Task details:
Reproduce, exactly, the lines of the material below from the line containing "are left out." through the line containing "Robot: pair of", with both end lines included and nothing else.

=== Begin Enclosure ===

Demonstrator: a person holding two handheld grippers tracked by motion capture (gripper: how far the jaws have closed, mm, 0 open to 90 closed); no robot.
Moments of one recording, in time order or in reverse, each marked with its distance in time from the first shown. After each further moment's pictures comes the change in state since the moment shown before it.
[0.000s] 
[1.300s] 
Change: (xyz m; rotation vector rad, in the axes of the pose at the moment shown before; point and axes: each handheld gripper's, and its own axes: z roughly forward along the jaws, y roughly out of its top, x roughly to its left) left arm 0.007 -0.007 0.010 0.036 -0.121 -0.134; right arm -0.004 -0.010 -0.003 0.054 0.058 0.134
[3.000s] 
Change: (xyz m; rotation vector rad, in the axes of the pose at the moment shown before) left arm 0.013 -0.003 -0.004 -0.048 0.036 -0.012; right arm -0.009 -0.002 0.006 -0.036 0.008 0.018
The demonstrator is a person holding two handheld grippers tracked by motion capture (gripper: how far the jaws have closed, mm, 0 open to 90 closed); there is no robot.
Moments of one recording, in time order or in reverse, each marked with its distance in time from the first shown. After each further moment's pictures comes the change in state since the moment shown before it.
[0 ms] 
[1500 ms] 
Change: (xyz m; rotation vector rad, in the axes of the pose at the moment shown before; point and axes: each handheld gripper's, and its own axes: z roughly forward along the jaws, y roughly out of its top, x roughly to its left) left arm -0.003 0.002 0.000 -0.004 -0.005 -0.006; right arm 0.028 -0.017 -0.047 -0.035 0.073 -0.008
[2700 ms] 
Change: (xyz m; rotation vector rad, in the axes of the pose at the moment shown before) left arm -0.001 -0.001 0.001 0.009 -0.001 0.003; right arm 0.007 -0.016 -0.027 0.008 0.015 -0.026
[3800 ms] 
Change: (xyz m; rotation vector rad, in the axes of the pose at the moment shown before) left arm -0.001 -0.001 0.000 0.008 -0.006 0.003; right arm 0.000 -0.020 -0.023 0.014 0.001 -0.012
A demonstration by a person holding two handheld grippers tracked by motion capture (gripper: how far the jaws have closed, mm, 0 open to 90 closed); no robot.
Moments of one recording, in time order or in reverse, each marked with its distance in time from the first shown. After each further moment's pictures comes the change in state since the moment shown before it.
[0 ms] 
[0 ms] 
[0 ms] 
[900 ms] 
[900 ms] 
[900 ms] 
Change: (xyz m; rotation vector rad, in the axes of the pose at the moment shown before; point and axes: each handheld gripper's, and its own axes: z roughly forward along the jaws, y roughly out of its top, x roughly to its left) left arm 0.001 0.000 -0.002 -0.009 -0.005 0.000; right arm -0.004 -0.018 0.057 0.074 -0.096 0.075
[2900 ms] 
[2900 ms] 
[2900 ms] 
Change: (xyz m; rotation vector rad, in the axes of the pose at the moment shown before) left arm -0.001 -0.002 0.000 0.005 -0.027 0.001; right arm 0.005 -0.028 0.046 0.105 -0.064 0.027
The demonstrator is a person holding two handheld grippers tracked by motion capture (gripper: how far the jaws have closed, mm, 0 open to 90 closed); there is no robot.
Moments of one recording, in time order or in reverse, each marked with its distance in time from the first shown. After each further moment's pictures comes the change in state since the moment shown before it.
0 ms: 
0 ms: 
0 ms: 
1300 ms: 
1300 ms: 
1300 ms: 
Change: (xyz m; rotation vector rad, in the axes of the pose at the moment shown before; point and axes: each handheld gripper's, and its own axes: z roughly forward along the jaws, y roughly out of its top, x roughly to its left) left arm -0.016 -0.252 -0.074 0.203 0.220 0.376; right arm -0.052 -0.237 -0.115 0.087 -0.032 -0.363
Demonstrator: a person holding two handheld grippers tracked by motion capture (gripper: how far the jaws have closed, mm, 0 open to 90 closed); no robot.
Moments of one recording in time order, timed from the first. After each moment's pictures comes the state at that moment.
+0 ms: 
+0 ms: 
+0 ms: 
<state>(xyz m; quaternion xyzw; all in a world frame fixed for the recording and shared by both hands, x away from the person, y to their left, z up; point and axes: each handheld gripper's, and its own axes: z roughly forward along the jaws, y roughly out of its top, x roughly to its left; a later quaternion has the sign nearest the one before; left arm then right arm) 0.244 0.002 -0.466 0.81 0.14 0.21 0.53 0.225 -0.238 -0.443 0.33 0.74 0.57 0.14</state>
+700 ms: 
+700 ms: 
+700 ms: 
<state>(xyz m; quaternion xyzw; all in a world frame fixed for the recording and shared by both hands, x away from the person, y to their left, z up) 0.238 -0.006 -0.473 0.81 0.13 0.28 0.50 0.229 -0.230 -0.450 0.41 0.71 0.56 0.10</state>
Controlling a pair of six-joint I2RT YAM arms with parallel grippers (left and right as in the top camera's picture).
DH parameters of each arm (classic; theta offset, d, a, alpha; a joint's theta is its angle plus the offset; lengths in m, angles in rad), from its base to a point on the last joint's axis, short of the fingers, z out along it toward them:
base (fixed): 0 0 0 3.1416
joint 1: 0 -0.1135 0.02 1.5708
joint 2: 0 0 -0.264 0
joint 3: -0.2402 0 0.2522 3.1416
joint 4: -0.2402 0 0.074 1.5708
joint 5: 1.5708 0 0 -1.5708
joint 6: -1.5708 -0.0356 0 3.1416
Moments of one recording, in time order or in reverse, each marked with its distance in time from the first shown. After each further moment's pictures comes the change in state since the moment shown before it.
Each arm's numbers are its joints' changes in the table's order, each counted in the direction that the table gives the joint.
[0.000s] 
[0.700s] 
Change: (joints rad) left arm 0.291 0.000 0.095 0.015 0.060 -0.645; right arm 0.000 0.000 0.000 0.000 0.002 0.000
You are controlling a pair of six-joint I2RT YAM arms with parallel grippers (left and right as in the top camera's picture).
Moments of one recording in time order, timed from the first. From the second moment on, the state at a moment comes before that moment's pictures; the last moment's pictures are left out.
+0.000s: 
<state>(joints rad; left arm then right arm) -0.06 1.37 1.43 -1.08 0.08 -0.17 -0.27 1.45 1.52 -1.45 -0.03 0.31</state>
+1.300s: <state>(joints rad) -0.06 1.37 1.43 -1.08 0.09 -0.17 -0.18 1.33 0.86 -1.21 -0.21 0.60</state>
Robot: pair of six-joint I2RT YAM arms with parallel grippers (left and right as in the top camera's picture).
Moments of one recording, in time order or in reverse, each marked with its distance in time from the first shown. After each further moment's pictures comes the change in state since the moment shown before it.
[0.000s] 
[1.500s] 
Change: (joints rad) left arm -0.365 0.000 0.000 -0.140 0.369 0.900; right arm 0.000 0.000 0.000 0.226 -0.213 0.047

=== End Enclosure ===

Your response:
Moments of one recording in time order, timed from the first. From the second moment on, the state at a moment comes before that moment's pictures; the last moment's pictures are left out.
+0.000s: 
<state>(joints rad; left arm then right arm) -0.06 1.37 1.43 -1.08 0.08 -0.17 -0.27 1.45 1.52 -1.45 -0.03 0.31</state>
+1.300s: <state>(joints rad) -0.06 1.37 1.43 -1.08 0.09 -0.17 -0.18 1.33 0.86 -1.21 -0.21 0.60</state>
Robot: pair of six-joint I2RT YAM arms with parallel grippers (left and right as in the top camera's picture).

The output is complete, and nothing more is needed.